▸ WHAT YOU HAVE TO DO:
Go to the line in the entries below that holds "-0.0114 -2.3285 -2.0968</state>" and repeat exactly from there through the line that holds "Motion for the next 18", inclusive.

▸ RAW DATA:
• • • •

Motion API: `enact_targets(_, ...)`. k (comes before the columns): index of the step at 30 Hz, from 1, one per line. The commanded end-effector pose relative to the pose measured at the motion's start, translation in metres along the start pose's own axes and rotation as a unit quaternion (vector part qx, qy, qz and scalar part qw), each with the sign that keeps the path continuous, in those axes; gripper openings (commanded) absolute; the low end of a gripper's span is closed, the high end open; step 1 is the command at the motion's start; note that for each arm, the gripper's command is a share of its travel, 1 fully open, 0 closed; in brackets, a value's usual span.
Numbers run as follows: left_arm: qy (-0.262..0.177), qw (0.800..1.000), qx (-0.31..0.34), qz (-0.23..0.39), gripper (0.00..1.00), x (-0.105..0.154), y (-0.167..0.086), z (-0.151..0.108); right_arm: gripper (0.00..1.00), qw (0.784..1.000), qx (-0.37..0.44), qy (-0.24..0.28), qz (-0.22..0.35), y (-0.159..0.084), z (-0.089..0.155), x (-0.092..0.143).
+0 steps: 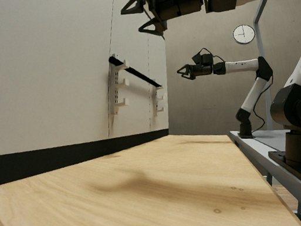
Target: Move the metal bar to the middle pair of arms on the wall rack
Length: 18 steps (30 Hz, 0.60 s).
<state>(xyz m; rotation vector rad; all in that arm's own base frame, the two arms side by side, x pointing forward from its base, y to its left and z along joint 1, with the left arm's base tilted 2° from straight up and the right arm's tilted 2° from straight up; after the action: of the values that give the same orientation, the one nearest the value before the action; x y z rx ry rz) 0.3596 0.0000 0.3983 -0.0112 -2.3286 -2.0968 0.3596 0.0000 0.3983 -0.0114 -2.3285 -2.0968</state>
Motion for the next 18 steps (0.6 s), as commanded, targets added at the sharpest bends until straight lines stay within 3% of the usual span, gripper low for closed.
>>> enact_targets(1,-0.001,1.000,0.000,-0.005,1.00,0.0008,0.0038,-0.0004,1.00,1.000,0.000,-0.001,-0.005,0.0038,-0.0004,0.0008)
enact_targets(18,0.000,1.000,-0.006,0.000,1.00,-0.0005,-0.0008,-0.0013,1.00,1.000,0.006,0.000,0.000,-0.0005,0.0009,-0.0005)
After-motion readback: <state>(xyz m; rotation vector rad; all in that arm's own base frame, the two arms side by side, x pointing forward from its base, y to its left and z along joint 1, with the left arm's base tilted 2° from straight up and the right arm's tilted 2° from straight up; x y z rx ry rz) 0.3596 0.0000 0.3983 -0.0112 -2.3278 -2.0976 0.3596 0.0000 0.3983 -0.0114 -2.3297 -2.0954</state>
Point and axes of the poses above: on each arm, the point where the finger pads meet when closed, its own x axis back along the fingers, its own z axis across the jaws, y = z × x, the point moved 2 cm from there along x, back along the fingers, and after that the axes turned 6 degrees about x, right-handed, at the moved point
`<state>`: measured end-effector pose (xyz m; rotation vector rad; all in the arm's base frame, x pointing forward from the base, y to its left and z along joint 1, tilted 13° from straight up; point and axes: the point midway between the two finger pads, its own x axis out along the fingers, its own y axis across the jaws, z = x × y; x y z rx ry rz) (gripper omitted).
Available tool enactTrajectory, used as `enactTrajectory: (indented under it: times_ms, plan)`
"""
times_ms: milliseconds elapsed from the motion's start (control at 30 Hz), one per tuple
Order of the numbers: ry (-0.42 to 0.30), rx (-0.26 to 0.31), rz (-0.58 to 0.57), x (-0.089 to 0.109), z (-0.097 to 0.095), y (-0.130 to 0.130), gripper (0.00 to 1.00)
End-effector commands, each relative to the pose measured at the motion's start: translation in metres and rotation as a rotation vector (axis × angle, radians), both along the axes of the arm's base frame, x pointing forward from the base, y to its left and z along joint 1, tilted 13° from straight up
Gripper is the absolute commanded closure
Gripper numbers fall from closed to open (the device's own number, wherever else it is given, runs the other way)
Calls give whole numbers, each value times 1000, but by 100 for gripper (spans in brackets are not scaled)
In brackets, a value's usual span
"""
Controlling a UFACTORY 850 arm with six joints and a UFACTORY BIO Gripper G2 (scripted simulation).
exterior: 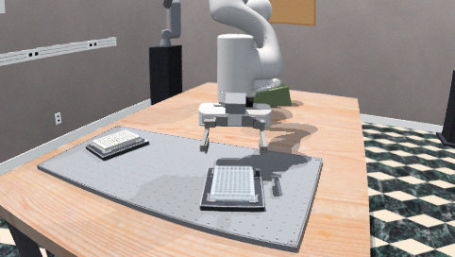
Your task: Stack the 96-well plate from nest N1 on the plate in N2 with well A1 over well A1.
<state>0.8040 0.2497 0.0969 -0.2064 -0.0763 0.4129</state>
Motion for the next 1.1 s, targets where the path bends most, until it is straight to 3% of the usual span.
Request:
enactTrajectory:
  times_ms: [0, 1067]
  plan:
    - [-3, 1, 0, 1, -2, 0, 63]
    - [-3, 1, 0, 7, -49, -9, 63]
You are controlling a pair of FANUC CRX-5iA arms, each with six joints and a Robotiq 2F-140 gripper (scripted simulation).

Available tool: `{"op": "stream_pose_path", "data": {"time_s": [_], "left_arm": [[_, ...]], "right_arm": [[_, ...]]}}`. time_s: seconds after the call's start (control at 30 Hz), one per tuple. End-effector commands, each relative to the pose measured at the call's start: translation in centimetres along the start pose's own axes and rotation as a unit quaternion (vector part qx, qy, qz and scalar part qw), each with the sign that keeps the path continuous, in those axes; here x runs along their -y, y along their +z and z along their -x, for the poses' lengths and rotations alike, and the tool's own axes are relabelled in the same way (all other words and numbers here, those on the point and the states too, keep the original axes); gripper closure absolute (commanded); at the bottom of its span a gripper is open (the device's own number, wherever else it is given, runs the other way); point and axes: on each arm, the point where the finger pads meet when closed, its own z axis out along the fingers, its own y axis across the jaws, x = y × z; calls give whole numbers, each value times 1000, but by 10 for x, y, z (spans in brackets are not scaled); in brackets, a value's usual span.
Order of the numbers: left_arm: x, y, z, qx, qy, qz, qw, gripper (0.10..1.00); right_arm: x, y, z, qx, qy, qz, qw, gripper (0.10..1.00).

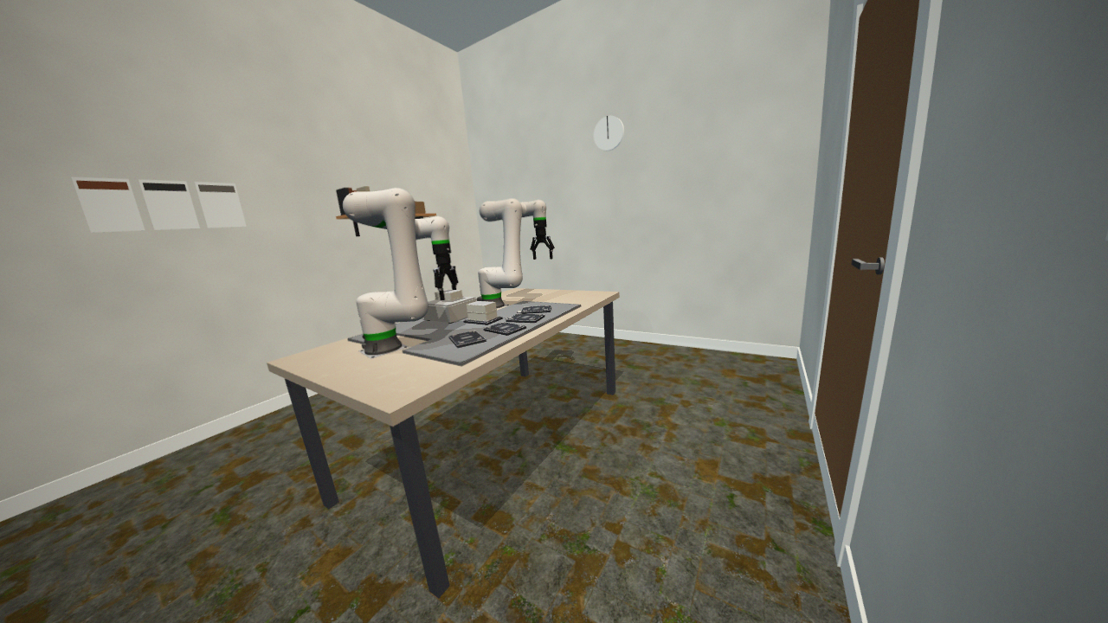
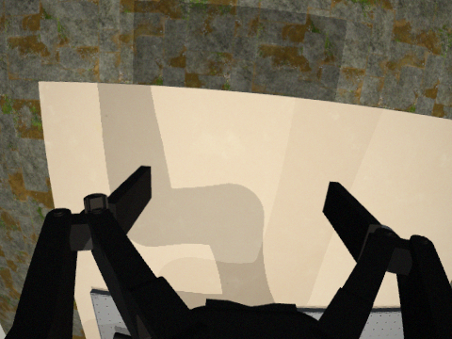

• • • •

▸ ANSWER TO THIS EXERCISE:
<state>(xyz m; rotation vector rad; all in that arm's own base frame, the two arms side by side, x pointing forward from its base, y to its left and z along joint 1, with the left arm's base tilted 2° from straight up and the right arm's tilted 2° from straight up; after the action: of the values that give the same orientation, the one nearest the value before the action; x y z rx ry rz) 0.3596 0.0000 0.3983 -0.0112 -2.3286 -2.0968 0.3596 0.0000 0.3983 -0.0114 -2.3285 -2.0968</state>
Motion for the next 18 steps (0.6 s), as commanded, targets added at the sharpest bends until straight lines stay within 3% of the usual span, gripper low for closed.

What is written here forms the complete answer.